On the note of bots and your denouncement of the Turing Test as a metric, I do remember an article on here a couple of days ago hinting that one of the biggest frustrations of customer service calls is dealing with scripted responses, bots if you will, instead of real humans.
I do wonder whether alleviating this user frustration will amount to passing some "similar" but possibly weaker test.
We think it's a good idea too ;) Machines and humans truly have different talents: machines are great at memory, keeping track of state, distributing information while people are great at understanding subtle nuance in natural language.
And in another 3-5 years, AI will start understanding subtle nuances too (probably) judging by the number of papers in computer language understanding.
Unfortunately "machines" (AI software, really) are really bad at nuance, subtle or blatant.
The number of papers in the field is a very good example of why: until you've read (enough of) them you have no idea what the state of the field is.
Edit: By this I mean that your assessment about the 3-5 years to "subtle nuance" is extremely, unrealistically optimistic.

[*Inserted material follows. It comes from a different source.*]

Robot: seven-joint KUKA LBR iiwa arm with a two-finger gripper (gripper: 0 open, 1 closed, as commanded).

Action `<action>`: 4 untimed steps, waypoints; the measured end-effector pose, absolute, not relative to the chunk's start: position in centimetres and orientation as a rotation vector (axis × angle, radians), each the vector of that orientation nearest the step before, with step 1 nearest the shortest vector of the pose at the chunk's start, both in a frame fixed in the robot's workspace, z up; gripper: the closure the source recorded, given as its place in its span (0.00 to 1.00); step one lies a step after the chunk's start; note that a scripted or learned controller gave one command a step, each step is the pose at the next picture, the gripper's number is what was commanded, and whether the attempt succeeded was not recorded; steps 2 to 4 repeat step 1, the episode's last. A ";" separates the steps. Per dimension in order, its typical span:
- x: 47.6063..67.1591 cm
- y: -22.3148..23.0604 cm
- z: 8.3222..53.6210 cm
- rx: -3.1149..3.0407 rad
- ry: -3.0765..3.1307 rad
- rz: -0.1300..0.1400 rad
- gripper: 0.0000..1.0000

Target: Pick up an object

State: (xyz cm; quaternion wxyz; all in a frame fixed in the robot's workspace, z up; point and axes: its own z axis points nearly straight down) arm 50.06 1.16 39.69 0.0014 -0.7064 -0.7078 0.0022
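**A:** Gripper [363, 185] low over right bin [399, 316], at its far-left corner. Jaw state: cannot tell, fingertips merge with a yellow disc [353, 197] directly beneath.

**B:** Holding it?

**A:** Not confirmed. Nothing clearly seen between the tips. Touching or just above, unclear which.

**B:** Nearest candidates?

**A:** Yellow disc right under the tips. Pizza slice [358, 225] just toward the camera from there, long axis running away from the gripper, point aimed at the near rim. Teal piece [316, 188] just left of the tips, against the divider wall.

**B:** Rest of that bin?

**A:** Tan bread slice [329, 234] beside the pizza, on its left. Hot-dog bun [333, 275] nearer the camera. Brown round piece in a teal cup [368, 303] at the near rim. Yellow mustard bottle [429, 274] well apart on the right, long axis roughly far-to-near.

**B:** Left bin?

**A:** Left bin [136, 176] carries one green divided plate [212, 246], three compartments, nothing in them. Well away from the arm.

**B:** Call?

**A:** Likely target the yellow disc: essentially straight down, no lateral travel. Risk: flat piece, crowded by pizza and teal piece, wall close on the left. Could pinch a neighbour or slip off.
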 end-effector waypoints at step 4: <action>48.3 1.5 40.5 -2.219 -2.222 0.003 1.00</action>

We're nowhere near AI understanding language. Try 300 to 500 years and you might be closer.
Even modern methods today (deep recurrent networks, etc.) can do pretty well with these kinds of tasks (a very large ontology for instance) if you have enough annotations of the nuance!
>> Even modern methods today (deep recurrent networks, etc.) can do pretty well with these kinds of tasks (a very large ontology for instance) if you have enough annotations of the nuance!
Where do you get that from? NLP, with neural networks or not, stays as safely away from meaning as is humanely possible while working in an area very closely connected to it.
Also, ontologies? Very few people are interested in that nowadays, though that includes the team that made Watson. The push is instead to do away with all that and rely on statistical approximation.
It's certainly possible. One advantage of our setup is that rather than getting ok -to- noisy labels from customers, our CRAs understand the end-goal of the application and generate pretty great data. We are also able to incentivize them to produce fewer errors.
Clara has a 1-hr SLA for the processing of an incoming message. While I cannot give numbers on the speed of annotators (or volume), I can say that our platform is designed to enable quick and accurate work via incentive mechanisms. We avoid fatigue in part by making it easy for CRAs to navigate and work with data. Wrt to overlapping annotator schemes, these are known to be effective. We'll be writing more about how our human backend works in future posts.
Thanks, in the future post would also be interested in the trade offs between building internal system vs. using a 3rd party (maybe you do?) like mechanical turk and the incentive structure.